Lee Strang: Yeah, so two responses, Steven. So one is that I think it’s obvious that most of the Declaration is not applicable to all people at all times. It talks about King George pillaging our shores. And so, that’s not applicable to all people at all times. I think even some of the rights claims that government is instituted by consent of the governed. I don’t think that that’s a true statement, either. I think it depends on the common good of the community. So, I just think, on its own terms, the Declaration is incorrect.
More generally, though, I think that it is the case that the Declaration is viewed politically, incorrectly so, as being the philosophical commitment of the American project and the Constitution is the implementation of that project. I think Lincoln supports my position, though. So, you asked whether Lincoln was outside the mainstream. Lincoln was somebody whose view was that the Constitution did not outlaw slavery, even though it’s inconsistent with the Declaration’s equality principles. Instead, he advocated for its non-extension. And then eventually, his goal was to eliminate it in the states where it existed. So, he’s firmly in the same camp that I am, which is the Constitution and Declaration had separate and their own integrities.
Steven Hayward: I’m going to give Hadley the last word. I had a long question prepared, but we don’t have time for it, and it was going to be about how the word “statesman” has fallen out of … It’s fallen into disuse. It’s not used anymore in academic political science, but we still use the word “jurisprudence.” And I think there’s something significant to be said about that divergence, but that’s a longer story for another time. So, Hadley, I’m going to give you the last word, because we’re up against our time limit.
Hadley Arkes: I’m just trying to recover the last … Yeah, that when Lincoln said applicable to all men at all times, he wasn’t referring to that pronouncement on housing troops and private houses. He was referring to the principle. And to ask whether the principle is true, it might be to ask you Lee, do you think 100 years from now, we are going to see labor contracts signed with our dogs and horses?
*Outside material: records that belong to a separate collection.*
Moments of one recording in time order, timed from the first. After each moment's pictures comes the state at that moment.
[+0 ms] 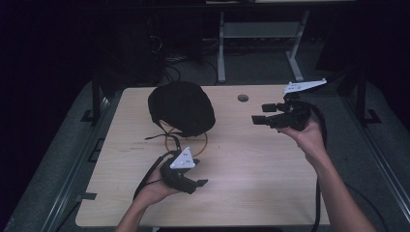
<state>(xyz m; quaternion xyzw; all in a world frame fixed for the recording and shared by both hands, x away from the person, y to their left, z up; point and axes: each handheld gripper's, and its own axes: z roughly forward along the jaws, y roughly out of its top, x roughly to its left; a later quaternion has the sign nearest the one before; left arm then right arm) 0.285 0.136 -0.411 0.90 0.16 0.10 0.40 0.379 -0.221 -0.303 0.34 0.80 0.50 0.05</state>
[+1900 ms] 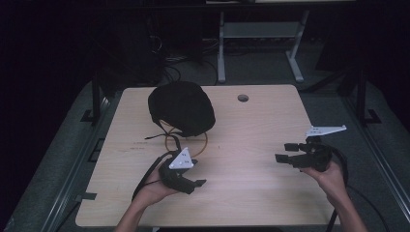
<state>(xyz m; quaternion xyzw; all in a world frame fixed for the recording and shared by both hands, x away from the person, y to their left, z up) 0.285 0.140 -0.415 0.90 0.17 0.10 0.39 0.317 -0.289 -0.402 0.41 0.79 0.46 0.02</state>
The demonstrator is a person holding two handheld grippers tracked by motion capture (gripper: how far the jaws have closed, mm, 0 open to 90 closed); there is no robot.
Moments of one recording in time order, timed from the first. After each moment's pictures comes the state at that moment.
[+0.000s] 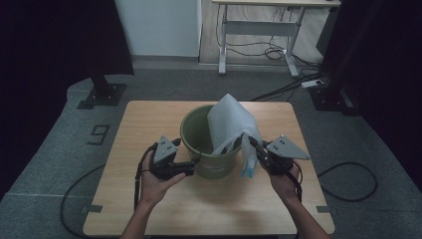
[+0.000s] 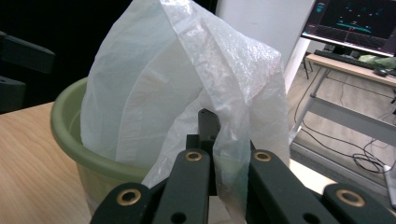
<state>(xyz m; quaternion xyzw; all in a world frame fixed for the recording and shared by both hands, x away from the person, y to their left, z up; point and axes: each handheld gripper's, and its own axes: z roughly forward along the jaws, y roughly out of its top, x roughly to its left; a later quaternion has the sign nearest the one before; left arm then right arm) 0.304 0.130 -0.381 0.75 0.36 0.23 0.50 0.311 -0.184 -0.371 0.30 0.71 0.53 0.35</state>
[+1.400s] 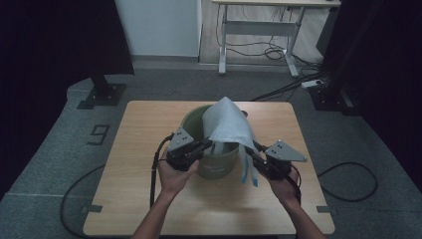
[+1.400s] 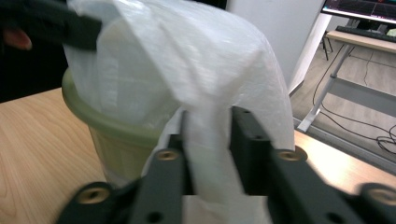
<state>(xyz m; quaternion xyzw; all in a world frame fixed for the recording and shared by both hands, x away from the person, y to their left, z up) 0.323 0.100 -0.366 0.74 0.33 0.18 0.56 0.311 -0.189 -0.395 0.32 0.73 0.52 0.31</state>
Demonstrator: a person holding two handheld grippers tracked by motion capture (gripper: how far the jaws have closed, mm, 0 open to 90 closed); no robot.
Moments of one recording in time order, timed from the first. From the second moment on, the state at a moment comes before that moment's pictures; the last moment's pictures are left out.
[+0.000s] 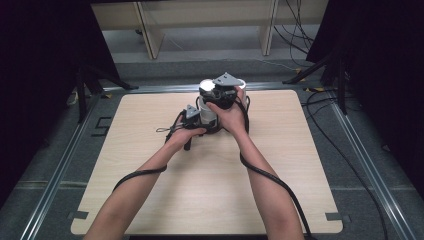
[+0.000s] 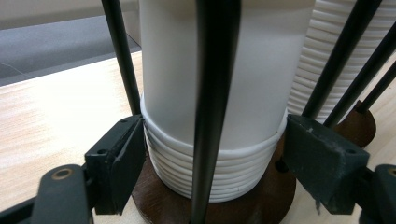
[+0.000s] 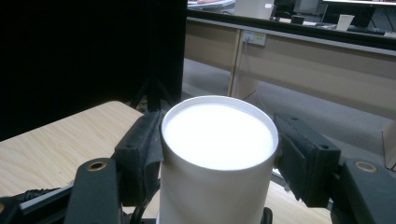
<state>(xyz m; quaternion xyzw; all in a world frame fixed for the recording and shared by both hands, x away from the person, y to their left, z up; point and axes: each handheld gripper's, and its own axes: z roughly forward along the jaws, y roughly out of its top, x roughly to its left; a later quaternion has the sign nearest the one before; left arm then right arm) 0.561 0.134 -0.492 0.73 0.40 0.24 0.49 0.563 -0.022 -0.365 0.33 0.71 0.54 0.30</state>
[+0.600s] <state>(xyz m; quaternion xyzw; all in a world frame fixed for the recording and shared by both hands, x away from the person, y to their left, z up) 0.562 0.133 -0.492 0.74 0.40 0.24 0.49 0.558 -0.023 -0.352 0.32 0.70 0.55 0.31</state>
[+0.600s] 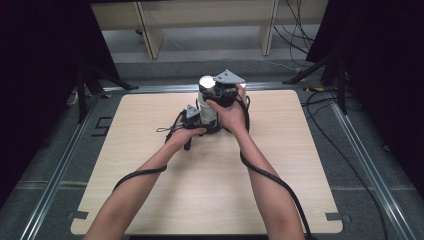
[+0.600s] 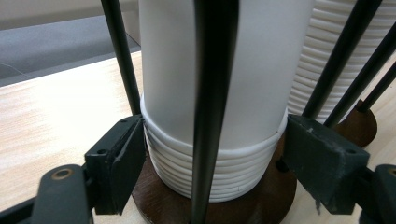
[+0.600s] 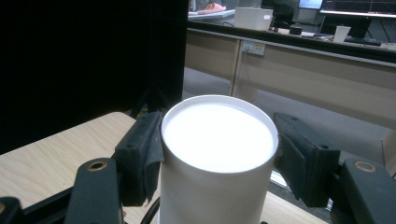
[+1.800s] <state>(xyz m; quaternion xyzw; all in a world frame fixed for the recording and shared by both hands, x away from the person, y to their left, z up) 0.533 0.145 -0.478 0.75 0.37 0.26 0.48 0.532 -0.032 -0.327 0.33 0.70 0.57 0.28</state>
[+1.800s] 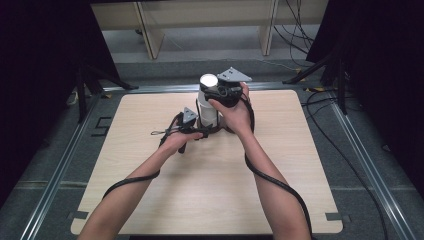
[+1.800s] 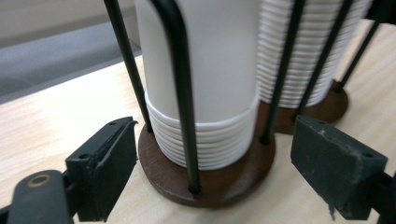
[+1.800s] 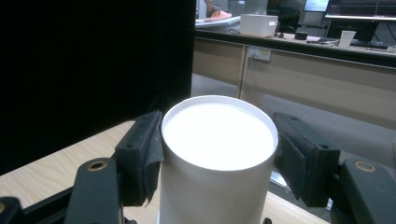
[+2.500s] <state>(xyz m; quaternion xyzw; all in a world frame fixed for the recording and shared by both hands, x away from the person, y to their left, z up) 0.484 0.149 -0.459 0.75 0.34 0.27 0.49 0.499 -0.050 -0.334 0.33 0.70 0.58 0.26</state>
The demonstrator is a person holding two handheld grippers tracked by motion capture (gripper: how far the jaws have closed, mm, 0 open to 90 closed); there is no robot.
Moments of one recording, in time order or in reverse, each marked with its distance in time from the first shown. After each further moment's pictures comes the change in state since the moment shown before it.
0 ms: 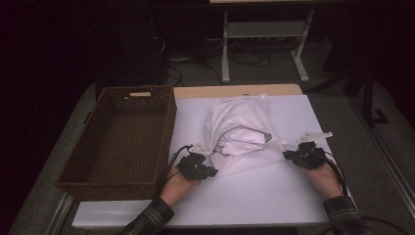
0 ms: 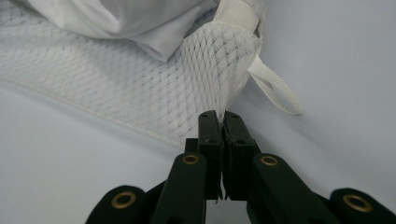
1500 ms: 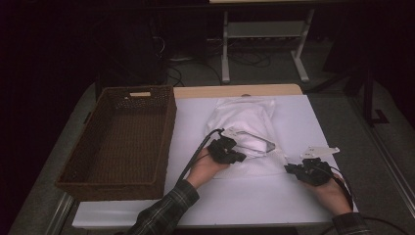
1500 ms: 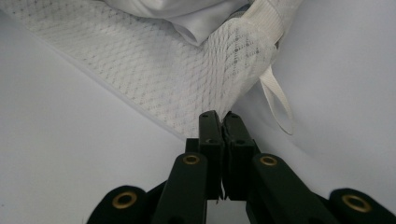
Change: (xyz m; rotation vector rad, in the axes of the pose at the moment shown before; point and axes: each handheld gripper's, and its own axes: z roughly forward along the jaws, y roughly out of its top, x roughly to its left) left arm -0.018 0.088 0.060 -0.016 -0.086 0.157; right arm 0.027 -0.026 -0.025 -0.014 0.058 -0.043
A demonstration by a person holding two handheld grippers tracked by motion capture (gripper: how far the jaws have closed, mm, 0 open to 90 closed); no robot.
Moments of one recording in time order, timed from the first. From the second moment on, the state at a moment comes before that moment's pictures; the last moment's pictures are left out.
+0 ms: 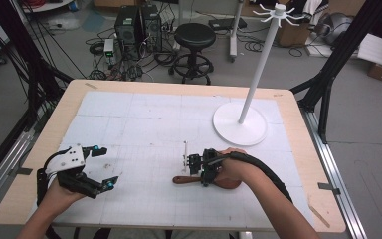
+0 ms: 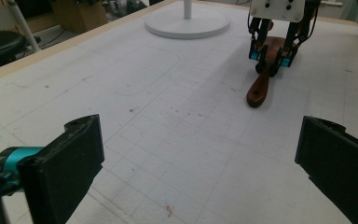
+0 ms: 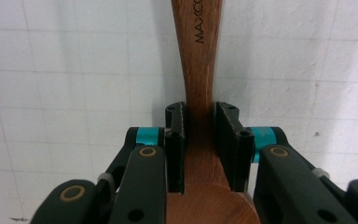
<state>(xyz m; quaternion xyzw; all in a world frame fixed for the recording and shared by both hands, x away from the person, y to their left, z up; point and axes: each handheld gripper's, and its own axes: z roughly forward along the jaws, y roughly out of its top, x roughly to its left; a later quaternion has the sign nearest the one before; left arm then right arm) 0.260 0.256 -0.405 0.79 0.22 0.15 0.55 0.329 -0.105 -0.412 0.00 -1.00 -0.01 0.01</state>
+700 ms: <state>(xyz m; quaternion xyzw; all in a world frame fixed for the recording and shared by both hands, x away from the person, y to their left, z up) 0.261 0.256 -0.405 0.79 0.22 0.16 0.55 0.334 -0.124 -0.406 -0.01 -1.00 -0.07 0.04</state>
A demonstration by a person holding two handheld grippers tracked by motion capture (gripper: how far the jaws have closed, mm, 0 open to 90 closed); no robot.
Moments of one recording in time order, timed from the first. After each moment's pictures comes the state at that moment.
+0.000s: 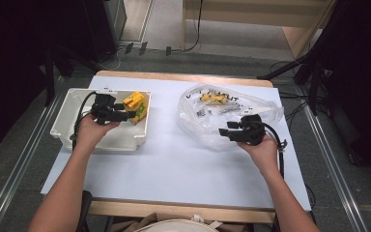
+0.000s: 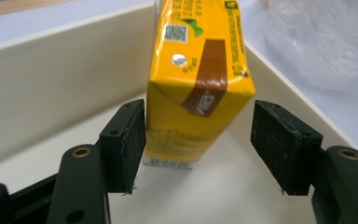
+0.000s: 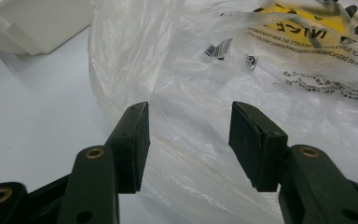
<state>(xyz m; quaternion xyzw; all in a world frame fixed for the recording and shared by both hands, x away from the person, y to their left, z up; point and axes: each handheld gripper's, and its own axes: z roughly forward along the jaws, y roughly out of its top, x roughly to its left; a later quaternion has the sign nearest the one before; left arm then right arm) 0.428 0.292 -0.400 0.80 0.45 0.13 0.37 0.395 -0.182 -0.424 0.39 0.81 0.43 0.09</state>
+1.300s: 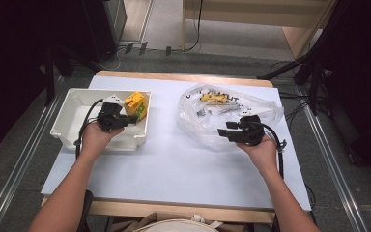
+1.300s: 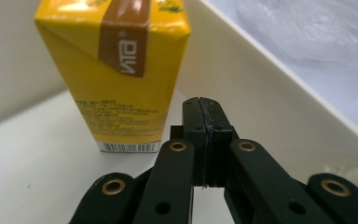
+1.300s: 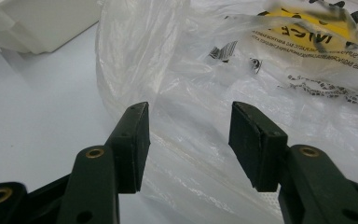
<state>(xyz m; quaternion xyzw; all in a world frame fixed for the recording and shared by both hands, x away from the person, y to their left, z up) 0.422 0.278 -0.421 0.82 0.42 0.10 0.37 0.393 -0.178 -0.423 0.38 0.81 0.43 0.09</state>
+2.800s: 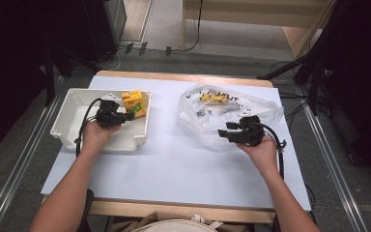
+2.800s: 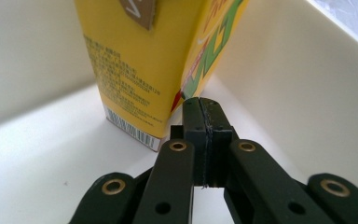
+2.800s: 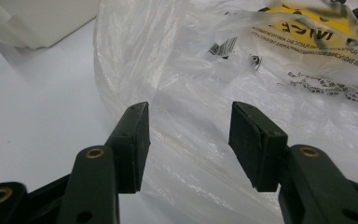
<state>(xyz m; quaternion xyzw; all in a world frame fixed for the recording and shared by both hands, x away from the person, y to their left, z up) 0.440 0.292 -0.438 0.80 0.46 0.11 0.37 0.392 -0.178 -0.425 0.38 0.81 0.43 0.09</state>
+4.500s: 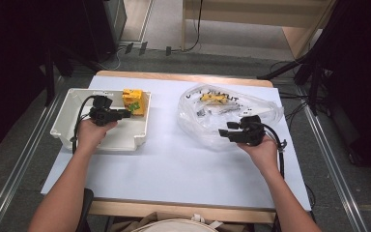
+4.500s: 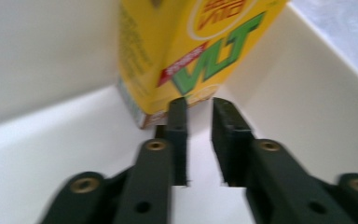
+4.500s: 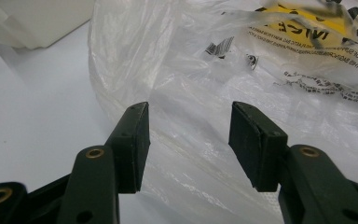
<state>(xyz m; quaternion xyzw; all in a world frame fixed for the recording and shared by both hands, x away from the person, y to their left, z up) 0.444 0.307 -0.427 0.78 0.49 0.08 0.39 0.394 -0.181 -0.426 0.38 0.81 0.43 0.09</state>
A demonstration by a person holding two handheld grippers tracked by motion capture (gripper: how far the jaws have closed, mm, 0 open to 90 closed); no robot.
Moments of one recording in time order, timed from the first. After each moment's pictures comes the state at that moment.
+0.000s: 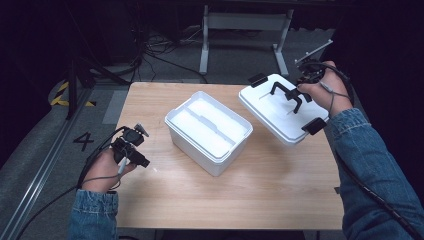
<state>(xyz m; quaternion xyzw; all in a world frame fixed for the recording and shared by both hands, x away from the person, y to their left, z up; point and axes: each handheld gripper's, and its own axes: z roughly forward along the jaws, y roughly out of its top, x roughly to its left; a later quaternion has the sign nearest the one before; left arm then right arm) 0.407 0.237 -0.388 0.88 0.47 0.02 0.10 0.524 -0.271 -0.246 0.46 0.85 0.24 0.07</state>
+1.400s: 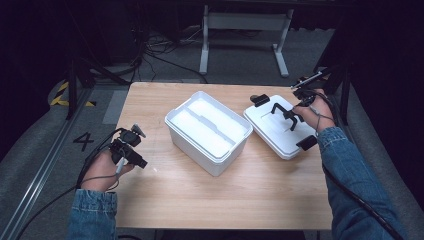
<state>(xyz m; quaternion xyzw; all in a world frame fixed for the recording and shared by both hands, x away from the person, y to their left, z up) 0.413 0.249 -0.402 0.87 0.48 0.00 0.09 0.544 -0.297 -0.355 0.50 0.84 0.22 0.06</state>
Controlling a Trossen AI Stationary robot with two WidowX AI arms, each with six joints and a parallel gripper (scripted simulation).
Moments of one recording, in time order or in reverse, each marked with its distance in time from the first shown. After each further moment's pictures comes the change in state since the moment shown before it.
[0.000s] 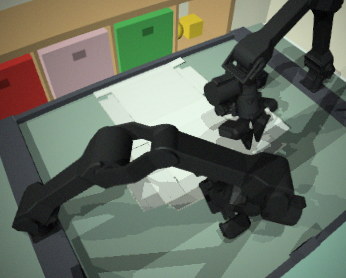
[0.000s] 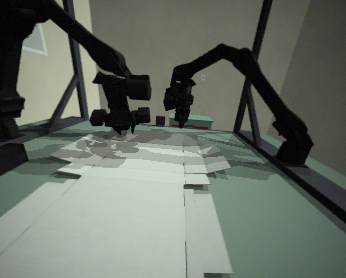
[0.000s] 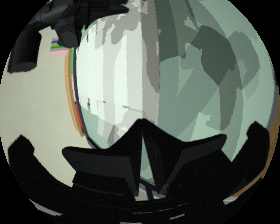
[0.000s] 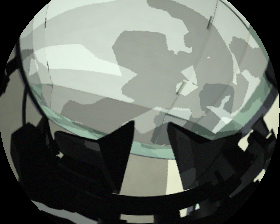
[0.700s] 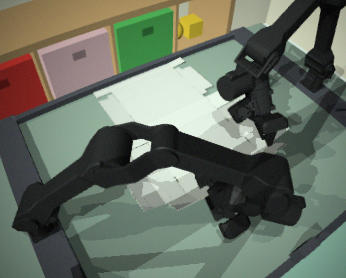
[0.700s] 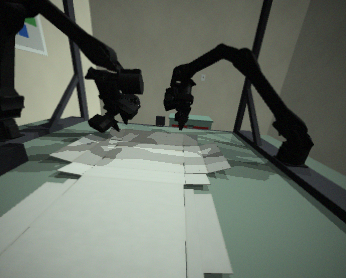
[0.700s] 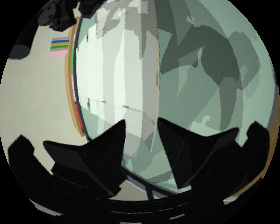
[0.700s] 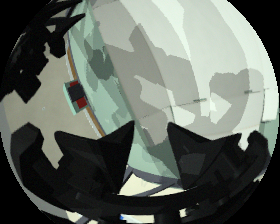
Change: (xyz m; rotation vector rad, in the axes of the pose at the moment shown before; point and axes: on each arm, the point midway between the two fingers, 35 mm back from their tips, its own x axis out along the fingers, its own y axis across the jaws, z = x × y) left arm 0.000 0.000 0.000 0.001 0.001 0.001; right arm -0.006 -0.019 -0.029 -0.922 0.045 0.046
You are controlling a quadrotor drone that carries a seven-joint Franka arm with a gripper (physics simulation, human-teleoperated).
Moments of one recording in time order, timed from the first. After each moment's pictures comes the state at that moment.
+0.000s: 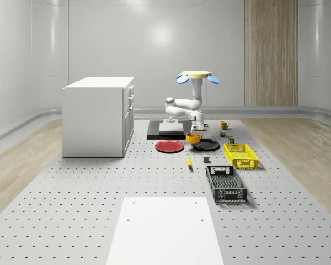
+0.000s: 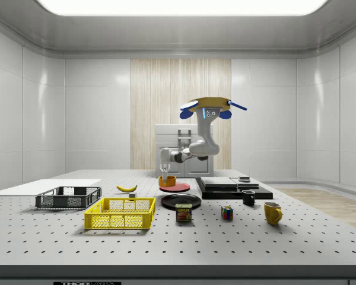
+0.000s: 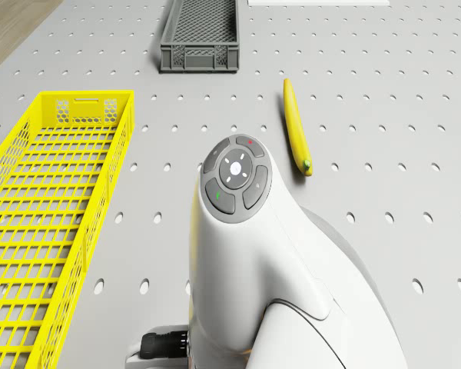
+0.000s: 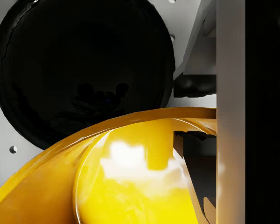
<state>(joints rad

Or, 100 years from now, will we continue to think that those beings who can give and understand reasons over matters of right and wrong deserve to be ruled by having reasons given to them? Well, I think that’s what Lincoln meant. That was solely what it meant. My betting is that when we come back, things will still be in that suspense as they are now. And I say as Tiny Tim would say, “God bless us, one and all.”
Steven Hayward: Thank you, Hadley. I will just tell you very briefly that I ran your argument by an Animal Rights advocate at a university three or four years ago and about labor contracts for horses and consent forms for our dogs at the vet, and it promoted an eruption of vituperation and vulgar language back to me. That was the response.
Hadley Arkes: A friend reported a case in Denver where a man went to the marriage license office to get a marriage license for himself and his horse. And I’m pleased to tell you, I’m the one who guessed the answer given by the man behind the window: that the horse wasn’t yet 18.
Steven Hayward: Right, it was clever. All right, Jacob, our host, is back. And Jacob, I’m going to let you sign us off and send us off into the evening. And thank you both, Hadley and Lee, for a great discussion.
Hadley Arkes: Thanks, Lee, to come in with us.
Lee Strang: Thank you all.
Jacob: Thanks, Steven. On behalf of the Federalist Society Student Division and the University of Cincinnati College of Law Federalist Society, thank you to our speakers, our referee, and our audience for logging on the night. These events could not happen without you and we appreciate your time and support. Have a good night, everyone.